2. Vertex Processing
At this stage, vertices are processed one by one. Programmers write code to calculate per-vertex lighting and color. Moreover, we send vertex coordinates through various coordinate spaces to reach their position in the final framebuffer. The CPU sends to GPU a vertex buffer that programmer created from the model mesh. Then the programmer configured the vertex buffer using a vertex descriptor which tells the GPU how the vertex data was structured. On the GPU, programmer created a struct to encapsulate the vertex attributes. The vertex shader takes in this struct, as a function argument, and through the qualifier, acknowledges that position comes from the CPU via the position in the vertex buffer. The vertex shader then can processes all the vertices and returns their positions as a float4. A specific hardware unit called Distributer sends the grouped blocks of vertices on to the Primitive Assembly stage.
3. Primitive Assembly
The former stage sent processed vertices grouped into blocks of data to this stage. One thing to keep in mind is that vertices belonging to the same geometrical shape (primitive) are always in the same block which means the one vertex of a point, or the two vertices of a line, or the three vertices of a triangle, would always be in the same block, hence a second block fetch will never be necessary. At this stage, primitives are fully assembled from connected vertices and they move on to the rasterizer.
For every object in the scene, send rays back into the screen and check which pixels are covered by the object. Depth information is kept, so that will be updated the pixel color if the current object is closer than the previously saved one. At this point, all connected vertices sent from the previous stage need to be represented on a 2 dimensional grid using their X/Y coordinates. This step is called triangle setup. Then a process called scan conversion runs on each line of screen to look for intersections and to determine what is visible and what is not. For drawing onto the screen, only the vertices and the slopes they determine are needed. The stored depth information can be used to determine whether each point is in front of other points in the scene. After this stage, the Scheduler unit again dispatches work to the shader cores, but this time it’s the rasterized fragments sent for Fragment Processing.
5. Fragment Processing
The primitive processing in the previous stages was sequential because there is only one Primitive Assembly unit and one Rasterization unit. However, as soon as fragments reach the Scheduler, work can be forked (divided) into many segmented sections, and each section is given to an available shader core. Thousands of cores are then doing parallel processing. This fragment processing stage is another programmable stage. Programmer create a fragment shader function which would receive the lighting, texture coordinate, depth and color information which the vertex function outputs. The fragment shader output is a single color for that fragment. Every of these fragments will contribute to the color of the final pixel in the framebuffer. All the attributes are interpolated for each fragment.
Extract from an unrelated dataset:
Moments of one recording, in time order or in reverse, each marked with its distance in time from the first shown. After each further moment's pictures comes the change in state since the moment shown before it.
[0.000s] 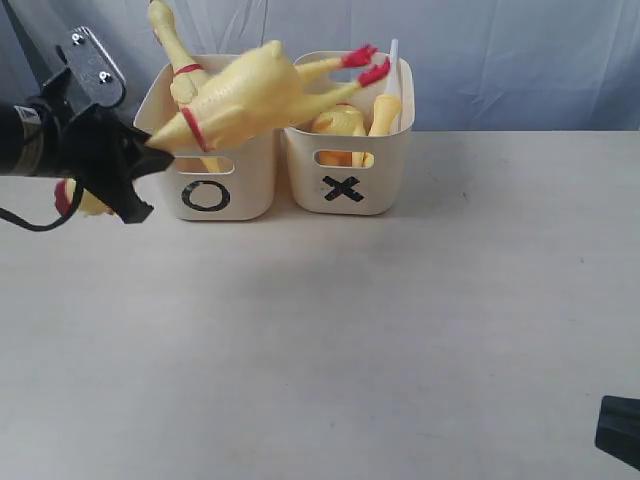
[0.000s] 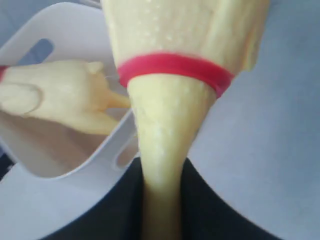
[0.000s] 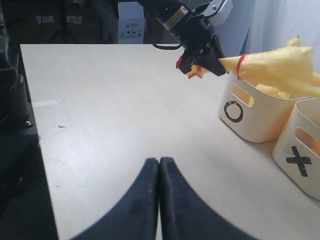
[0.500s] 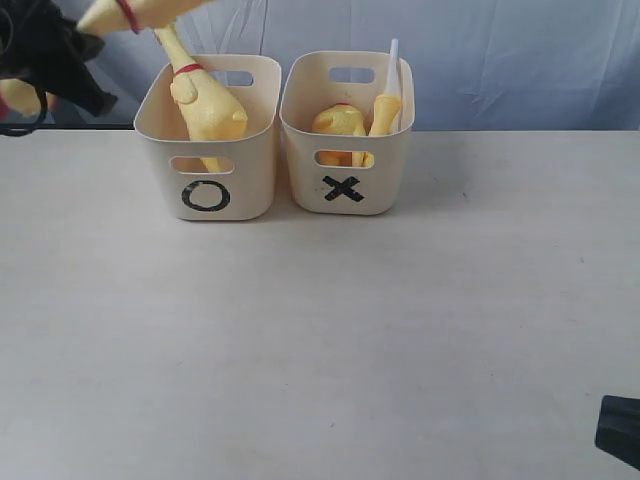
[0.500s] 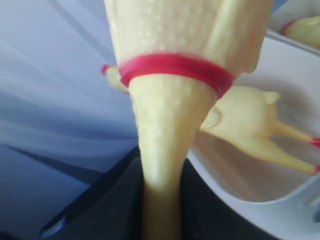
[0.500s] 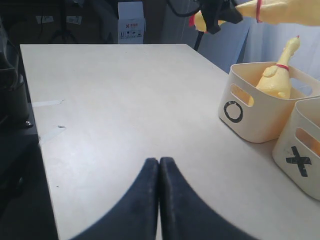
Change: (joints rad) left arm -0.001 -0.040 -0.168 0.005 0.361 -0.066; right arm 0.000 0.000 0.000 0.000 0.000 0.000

As soon as fragments have been processed into pixels the Distributer unit sends them to the Color Writing unit. This unit is responsible for writing the final color in a special memory location called the framebuffer. From here, the view gets its colored pixels refreshed every frame. A technique called double-buffering is used to do the last action: While the 1st buffer is being displayed on the display, the 2nd one is updated in the background. The, the two buffers are swapped, and the second one is displayed on the screen while the first one is updated, and the cycle continues.